規則や礼儀道徳心、生活態度やコミュニケーション能力、色々な物事に対する寛容さ忍耐力交渉力等を勉強させてもらっている。
長期休暇は全てガーディアンと言う後見人の企業に連絡して、各国の滞在先の安全なホテルを手配してもらい、様々な国に旅したり勉強しに行ったりと、自由な時間を過ごしていた。
ガーディアンを通じて祖父達には居場所は教えているので、会いたい時は向こうから勝手に会いに来る。父と母は小学校卒業して、留学してから1度も会っても話してもいない。別に寂しくも無いしどうでもいいことだ。
興味が無い。
僕は霊が見える自分を受け入れた。
この学園には多数の霊が居た。見える人も結構居るみたいだから…それに此処は霊と言う物をそこまで特別視していないみたいだ。日本とは少し価値観が違うので、僕的には楽になった。

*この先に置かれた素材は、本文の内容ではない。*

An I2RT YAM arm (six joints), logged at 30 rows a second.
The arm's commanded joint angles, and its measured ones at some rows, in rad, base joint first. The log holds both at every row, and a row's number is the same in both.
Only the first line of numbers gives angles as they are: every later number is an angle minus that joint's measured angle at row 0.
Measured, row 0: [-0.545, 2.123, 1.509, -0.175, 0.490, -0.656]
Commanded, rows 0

僕は自分の見えるという事を武器にする為に、各国の占いを勉強したり力のある人に教えを乞い、弟子にして貰ったりしたのだ。
西洋占いは、ヨーロッパ諸国より発祥発展したので僕は、様々な街を歩き観察して風景や空気の中に溶け込んでいるものを感覚で掴む様にした。
事前に感覚を掴む事で、勉強した時の飲み込みや吸収が早くなる様な気がするのだ。特に感覚がものを言う世界だから言葉では表せないものを察する為にはその場の雰囲気に溶け込むのは大事な事だと、僕は考えている。
星占い・ルーン占い・数秘術・タロット・占術・手相をヨーロッパ諸国を回り数年かけて学んだ。
東洋占術は、中国や日本へ行き陰陽五行思想を学んだ。暦の考え方はロジカルである為、物事に対する吉凶がハッキリと別れるのが面白い。
四柱推命・姓名判断・九星気学・算命学・宿曜・風水・0学・手相をこれまた時間をかけて、各地を回り学んだ。
僕は霊も見えるので霊能者の修行もして、霊術も学んだ。
これ程の事を学べたのは、学園の長期休暇を全て使って、世界各地を回れたおかげである。僕は自身の家庭や家族を暖かみがあるとは、お世辞にも言えないが、行動を制限しなくお金を払ってくれた事にはとても感謝を感じている。
僕が使ったであろう金銭に関しては、大人になり働いたのち全てを返済する予定である。それが出来ると見据えている。